The test of Notion of Extraction was introduced for the very first time. This extraction test can be used to address the confusion between the idea and its expression in copyright infringement cases. In essence, the notion of extraction is about how much of someone else’s work can be used in a new creation and under what circumstances that use is acceptable or legal.
Exception to the Doctrine of Idea-Expression Dichotomy
The Doctrine of Merger
The fundamental rule of copyright law is that facts and ideas are not copyrighted; they are only creative and unique ways of expressing ideas and facts that are rewarded by law. However, in some situations where ideas and expression are inseparable or merged, the courts apply the principle of the merger. This principle states that when thoughts and expressions are naturally connected, and the expression is unmatched by thought, copyright cannot be provided.
Therefore, if the idea and expression are so well merged or fused that the idea itself becomes copyrightable, it would hamper the growth of creativity, which is against the main objective of copyright law. The principle of merger states that there is only one way to express some ideas, resulting in thoughts, and The expression often becomes indispensable; in such scenarios, the expression becomes non-copyrightable.
The Doctrine of Scenes of Faire
“Scenes a faire” is a term that refers to characters, places, story elements, language, etc., which are standard to some general theme or topic and are often an indispensable part of that theme or topic. Such scenes are not capable of being protected by copyright laws. However, the application and expression of these elements in any given story would be protectable depending on the situation.
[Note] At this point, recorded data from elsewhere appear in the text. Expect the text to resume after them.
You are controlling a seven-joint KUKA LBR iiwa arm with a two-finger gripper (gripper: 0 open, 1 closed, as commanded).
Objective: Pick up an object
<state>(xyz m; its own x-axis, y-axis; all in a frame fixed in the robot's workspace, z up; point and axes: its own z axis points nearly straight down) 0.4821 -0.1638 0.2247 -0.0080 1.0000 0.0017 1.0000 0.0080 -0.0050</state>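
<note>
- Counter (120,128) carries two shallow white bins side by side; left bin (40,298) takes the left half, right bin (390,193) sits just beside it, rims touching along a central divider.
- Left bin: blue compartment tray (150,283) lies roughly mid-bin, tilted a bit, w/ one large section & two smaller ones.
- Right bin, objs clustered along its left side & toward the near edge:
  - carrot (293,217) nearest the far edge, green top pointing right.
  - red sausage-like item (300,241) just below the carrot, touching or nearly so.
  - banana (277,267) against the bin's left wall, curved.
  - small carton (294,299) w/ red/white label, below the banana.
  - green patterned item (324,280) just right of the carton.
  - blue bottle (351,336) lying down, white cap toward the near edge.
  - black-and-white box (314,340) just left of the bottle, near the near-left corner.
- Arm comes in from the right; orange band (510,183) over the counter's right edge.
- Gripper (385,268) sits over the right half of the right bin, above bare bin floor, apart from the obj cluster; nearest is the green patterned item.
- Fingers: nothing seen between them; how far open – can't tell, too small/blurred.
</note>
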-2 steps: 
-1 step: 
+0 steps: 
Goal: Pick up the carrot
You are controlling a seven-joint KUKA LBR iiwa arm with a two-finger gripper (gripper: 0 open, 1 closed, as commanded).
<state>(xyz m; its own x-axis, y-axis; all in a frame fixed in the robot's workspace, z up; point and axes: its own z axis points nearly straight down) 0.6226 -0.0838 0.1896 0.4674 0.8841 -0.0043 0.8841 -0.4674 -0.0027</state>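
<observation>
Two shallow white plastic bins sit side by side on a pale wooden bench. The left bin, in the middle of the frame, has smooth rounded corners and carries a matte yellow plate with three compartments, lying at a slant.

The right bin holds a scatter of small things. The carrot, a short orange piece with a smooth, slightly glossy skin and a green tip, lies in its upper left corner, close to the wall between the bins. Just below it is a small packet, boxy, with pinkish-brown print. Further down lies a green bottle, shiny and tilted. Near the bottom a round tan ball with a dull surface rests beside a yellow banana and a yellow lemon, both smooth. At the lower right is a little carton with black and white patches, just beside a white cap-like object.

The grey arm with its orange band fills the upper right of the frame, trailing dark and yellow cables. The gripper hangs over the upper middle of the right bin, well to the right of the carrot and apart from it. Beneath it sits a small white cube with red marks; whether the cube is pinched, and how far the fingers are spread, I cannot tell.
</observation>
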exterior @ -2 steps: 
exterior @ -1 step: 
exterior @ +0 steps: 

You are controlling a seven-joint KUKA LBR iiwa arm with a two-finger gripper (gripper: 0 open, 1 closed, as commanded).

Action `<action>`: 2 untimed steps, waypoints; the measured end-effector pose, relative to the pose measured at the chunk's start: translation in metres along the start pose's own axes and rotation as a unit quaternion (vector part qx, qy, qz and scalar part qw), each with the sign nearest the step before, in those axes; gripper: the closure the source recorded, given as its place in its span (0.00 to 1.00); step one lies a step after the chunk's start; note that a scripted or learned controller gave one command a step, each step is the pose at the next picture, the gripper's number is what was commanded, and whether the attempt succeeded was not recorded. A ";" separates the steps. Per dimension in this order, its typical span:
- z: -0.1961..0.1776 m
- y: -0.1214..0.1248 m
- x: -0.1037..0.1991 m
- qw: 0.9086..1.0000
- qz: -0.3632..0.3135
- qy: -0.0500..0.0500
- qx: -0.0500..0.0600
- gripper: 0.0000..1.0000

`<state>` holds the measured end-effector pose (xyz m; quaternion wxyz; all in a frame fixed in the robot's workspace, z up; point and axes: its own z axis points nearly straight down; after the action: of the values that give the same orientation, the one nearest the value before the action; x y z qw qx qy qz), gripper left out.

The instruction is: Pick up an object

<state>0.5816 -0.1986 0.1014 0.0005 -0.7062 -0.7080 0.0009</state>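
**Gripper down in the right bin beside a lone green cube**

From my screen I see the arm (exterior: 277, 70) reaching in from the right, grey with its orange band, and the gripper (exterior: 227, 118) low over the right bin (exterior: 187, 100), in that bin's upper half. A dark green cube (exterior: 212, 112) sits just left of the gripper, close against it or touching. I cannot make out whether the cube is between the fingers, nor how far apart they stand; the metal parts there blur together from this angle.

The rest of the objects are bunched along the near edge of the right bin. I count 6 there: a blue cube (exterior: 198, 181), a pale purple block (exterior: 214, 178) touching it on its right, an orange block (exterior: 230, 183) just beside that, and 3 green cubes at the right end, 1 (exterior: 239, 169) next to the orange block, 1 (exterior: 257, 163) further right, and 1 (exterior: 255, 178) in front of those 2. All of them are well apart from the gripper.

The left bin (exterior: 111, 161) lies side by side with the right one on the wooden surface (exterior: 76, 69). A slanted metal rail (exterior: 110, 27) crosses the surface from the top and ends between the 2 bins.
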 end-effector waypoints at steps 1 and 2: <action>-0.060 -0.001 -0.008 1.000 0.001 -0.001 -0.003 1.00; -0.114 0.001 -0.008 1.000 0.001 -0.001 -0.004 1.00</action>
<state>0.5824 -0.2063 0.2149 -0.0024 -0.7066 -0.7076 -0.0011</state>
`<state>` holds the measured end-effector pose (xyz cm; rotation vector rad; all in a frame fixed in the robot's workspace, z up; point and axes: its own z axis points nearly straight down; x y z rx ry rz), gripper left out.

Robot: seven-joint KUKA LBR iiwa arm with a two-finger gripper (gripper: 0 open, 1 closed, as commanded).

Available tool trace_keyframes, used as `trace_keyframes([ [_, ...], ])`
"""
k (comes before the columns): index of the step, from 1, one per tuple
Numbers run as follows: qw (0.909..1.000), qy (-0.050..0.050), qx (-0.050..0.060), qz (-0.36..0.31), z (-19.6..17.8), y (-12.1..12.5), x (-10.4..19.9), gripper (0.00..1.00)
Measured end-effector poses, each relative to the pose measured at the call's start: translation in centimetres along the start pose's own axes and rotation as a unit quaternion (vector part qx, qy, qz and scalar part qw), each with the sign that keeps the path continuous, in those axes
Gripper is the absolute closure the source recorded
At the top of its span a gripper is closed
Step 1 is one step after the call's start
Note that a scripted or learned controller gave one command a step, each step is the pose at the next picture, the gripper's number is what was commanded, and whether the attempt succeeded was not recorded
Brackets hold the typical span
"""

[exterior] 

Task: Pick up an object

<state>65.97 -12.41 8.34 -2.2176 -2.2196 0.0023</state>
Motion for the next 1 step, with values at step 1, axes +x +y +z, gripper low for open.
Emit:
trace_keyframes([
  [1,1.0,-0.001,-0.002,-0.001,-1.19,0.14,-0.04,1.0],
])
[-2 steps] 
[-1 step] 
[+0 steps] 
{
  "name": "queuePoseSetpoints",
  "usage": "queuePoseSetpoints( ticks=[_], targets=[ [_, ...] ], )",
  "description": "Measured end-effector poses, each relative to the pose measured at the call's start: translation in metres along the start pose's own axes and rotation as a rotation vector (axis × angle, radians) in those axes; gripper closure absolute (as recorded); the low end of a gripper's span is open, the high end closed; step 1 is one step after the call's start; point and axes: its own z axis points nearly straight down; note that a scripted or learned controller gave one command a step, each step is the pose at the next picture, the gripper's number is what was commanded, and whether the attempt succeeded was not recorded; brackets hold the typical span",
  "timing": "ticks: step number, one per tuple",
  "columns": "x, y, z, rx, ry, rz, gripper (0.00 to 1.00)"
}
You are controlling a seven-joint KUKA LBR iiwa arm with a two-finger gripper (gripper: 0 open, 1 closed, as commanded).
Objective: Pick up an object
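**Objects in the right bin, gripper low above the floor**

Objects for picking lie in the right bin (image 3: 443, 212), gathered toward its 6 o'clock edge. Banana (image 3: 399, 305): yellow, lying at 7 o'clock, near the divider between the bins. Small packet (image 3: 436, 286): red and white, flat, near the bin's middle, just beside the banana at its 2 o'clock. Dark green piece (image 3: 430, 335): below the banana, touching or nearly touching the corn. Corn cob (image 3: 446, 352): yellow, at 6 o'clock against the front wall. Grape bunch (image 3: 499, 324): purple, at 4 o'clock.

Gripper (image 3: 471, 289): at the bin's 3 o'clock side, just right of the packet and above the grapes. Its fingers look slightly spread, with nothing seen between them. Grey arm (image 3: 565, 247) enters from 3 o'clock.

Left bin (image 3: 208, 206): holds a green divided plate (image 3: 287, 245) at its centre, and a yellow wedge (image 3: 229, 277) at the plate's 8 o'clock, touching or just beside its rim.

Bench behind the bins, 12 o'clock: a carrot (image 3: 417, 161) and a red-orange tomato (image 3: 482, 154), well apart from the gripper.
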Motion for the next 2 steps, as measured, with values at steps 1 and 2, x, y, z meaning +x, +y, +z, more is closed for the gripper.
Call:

This doctrine first came into the picture in the famous US case of Cain v. Universal Pictures Co, wherein Judge Leon Yankwich, while passing the order in favour of the defendants, admitted that the scene from the plaintiff’s book and the defendant’s movie were similar yet it cannot be regarded as a copyright infringement. This is because here, the judge stated that the idea of a couple taking shelter from a storm in a church was a regular scene and could not be made a subject matter of copyright protection.
Conclusion
The Indian courts have to see where they must draw a line between an idea and its expression. The idea expression is just an illusion; in fact, it distinguishes, practically speaking, just an idea out of its expression. Reality has nothing to do with it and is more akin to only the “expression” section of the phrase.
This doctrine, while useful in some ways, still does not explain and hence leaves the crucial necessity of another manner, where the points are more clear and less perplexed, for the determination of copyright infringement cases. An idea which is without any expression is merely a figment of one’s imagination, and such a thing does not have the necessary substance to be a real thing.
Indian courts have been successful in safeguarding the unprotected part of an already expressed idea, as discussed in the Shamoil Ahmed case and previously mentioned in the article. But, since we now live in the Age of Technology, we cannot afford to overlook the rights of the creators of the unexpressed concepts, which must be given the proper protection.
Just like in the case of computer software piracy, which has become the most anonymous vice in the case of India’s major recording houses, the illegal streaming of music and unauthorized downloads are causing significant damage to the big recording houses, while there is no guarantee the ideas are not being stolen and misused by other people from the original creators.